Premenstrual Syndrome: 7 Signs And Symptoms Of PMS
Premenstrual Syndrome or PMS refers to a group of emotional, physical, psychological symptoms experienced by a woman after ovulation. This typically comes to end with menstruation. 90% of all women women report experiencing these symptoms at least once during their reproductive years. These symptoms last for as long as 11 days before menstruation and go away as soon as periods begin. PMS symptoms are normal and nothing to worry about. Only when these symptoms start affecting some aspect of your life should you worry about them.
PMS symptoms take place in a predictable pattern. They vary from person to person. You can experience physical and psychological changes and the intensity of these changes are likely to be mild or extreme.
We have compiled a list of the 7 most common symptoms of PMS. Take a look.
One of the most important symptoms of PMS is breast pain. You are likely to experience swelling and tenderness which is likely to be anything, from mild to severe and can worsen right before your period. The symptoms are likely to be worse in women of the childbearing ages. You are likely to experience fullness in the breast tissue, accompanied by a heavy and dull pain.

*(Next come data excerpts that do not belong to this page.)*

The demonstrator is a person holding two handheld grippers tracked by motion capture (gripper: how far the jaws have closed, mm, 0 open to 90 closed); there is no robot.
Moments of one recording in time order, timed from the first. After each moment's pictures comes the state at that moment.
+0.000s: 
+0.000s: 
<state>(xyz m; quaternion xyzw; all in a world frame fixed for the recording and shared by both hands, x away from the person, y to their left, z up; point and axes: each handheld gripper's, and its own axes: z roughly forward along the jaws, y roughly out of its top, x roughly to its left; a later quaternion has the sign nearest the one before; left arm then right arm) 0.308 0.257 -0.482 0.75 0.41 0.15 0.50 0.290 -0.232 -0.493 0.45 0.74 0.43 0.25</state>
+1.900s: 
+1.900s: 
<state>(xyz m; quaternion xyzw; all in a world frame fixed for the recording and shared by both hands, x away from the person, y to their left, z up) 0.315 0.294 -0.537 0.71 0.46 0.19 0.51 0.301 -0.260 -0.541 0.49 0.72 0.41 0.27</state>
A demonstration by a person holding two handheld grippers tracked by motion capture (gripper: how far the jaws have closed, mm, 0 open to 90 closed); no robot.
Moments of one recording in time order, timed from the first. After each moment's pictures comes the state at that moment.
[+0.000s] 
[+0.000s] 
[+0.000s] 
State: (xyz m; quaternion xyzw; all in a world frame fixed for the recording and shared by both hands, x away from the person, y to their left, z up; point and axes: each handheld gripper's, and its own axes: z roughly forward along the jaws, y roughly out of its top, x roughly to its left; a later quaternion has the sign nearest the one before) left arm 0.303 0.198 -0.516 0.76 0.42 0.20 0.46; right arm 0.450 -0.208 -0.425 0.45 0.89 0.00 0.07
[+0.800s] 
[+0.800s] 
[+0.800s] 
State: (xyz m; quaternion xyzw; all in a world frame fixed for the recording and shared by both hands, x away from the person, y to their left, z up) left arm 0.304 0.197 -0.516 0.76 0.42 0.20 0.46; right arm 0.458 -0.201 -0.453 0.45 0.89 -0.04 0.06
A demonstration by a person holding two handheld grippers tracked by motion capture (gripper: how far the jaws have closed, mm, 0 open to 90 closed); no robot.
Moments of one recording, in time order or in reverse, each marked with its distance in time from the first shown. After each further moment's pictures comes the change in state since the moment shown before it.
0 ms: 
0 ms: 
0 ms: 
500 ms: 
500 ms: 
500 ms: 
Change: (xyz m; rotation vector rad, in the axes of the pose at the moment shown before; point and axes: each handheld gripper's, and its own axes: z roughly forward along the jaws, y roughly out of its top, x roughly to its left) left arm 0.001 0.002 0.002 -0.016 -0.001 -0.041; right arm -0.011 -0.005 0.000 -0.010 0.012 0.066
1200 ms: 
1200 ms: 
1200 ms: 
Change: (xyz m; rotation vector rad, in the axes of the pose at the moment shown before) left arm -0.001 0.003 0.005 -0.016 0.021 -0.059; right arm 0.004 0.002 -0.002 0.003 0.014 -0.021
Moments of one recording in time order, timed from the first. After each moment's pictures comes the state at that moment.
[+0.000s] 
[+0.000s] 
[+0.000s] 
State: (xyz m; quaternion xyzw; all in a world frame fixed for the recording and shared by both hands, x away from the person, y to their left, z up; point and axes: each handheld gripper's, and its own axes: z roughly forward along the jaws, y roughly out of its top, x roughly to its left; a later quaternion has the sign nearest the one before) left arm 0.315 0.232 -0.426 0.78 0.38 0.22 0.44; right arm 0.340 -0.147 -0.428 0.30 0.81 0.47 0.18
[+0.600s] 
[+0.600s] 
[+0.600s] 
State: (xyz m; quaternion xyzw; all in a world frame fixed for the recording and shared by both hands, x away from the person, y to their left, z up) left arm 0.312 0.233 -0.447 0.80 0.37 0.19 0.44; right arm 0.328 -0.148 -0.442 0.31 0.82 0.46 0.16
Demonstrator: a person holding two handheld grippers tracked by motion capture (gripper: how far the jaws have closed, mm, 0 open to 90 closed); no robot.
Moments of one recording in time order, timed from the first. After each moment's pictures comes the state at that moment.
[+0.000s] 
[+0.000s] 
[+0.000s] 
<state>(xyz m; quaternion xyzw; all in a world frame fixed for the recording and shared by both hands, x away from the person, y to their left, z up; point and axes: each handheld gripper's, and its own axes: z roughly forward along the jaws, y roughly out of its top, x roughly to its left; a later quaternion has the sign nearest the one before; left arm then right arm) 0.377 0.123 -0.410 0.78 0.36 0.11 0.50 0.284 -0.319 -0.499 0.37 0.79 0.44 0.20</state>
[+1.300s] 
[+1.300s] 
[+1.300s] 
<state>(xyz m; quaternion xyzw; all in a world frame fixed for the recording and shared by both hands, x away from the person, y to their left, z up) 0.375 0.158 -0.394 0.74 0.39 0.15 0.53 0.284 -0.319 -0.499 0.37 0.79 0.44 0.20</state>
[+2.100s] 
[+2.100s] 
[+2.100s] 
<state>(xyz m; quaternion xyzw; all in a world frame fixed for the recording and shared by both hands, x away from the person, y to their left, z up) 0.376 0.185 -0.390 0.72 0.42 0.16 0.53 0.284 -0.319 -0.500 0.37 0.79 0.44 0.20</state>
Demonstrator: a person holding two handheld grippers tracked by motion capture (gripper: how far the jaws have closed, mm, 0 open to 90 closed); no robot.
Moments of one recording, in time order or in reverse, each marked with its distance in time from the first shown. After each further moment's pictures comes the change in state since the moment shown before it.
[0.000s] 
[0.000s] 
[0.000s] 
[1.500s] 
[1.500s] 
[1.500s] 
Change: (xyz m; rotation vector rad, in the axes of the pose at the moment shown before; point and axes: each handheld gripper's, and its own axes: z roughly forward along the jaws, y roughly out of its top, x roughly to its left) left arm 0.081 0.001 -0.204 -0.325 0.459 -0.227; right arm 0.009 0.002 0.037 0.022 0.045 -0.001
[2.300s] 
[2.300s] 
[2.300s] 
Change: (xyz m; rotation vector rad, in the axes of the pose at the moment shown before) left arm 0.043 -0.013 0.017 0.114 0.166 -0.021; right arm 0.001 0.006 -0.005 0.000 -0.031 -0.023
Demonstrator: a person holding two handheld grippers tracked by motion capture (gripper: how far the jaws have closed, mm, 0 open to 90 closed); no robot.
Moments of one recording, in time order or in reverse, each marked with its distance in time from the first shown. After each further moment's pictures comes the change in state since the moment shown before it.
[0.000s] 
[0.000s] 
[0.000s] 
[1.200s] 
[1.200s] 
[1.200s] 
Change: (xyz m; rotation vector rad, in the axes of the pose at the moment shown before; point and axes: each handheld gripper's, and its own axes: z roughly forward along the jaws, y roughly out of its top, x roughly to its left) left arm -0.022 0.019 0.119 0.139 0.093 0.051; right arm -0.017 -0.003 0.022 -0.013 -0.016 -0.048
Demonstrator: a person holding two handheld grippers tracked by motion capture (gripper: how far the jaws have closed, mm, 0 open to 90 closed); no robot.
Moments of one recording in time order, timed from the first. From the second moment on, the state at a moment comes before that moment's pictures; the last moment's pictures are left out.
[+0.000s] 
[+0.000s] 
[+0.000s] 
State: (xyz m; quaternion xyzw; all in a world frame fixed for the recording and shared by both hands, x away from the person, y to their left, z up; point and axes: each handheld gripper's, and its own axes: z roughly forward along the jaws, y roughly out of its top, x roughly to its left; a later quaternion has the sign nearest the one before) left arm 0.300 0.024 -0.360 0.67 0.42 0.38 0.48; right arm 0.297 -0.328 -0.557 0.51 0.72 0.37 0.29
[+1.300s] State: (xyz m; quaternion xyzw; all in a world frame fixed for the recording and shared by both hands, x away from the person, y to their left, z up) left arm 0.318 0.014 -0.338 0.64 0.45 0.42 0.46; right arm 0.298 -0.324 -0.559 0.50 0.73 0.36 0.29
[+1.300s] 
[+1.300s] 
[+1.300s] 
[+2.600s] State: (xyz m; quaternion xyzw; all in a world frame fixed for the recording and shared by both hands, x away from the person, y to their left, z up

Mood swings are experienced by almost all women when they are PMSing. You may feel happy at one moment and start crying at the other. Anxiety and crying spells are common in PMS moodiness.
Physical exhaustion, tiredness, fatigue and problem in sleeping are likely to happen when you are PMSing. To rectify this, you can do some exercises. It will improve the symptoms for you. Avoid taking medication during this time.
When your time of the month is around the corner your eating habits are likely to change. PMS symptoms can give your some sweet and salty cravings. You may wish to fill up on sweets, chocolates, cakes, ice creams and some salty foods as well. Conversely, you may even experience a loss of appetite due to abdominal disturbances.
Cramping takes place when you are menstruating and before that as well. If you have PMS, you are likely to experience dysmenorrhea. In this condition, cramps may take place two days before the period and can reduce during your period, when the blood flow reduces.
If you are dealing with PMS, you are likely to feel bloated for the initial few days. This can kill your appetite for some time. The bloating may come back to normal when your period comes to an end.
Nausea is a slightly uncommon symptom. Even if your period is delayed by a couple of days, you must not expect digestive distress. However, in some cases, you are likely to deal with nausea along with other PMS symptoms.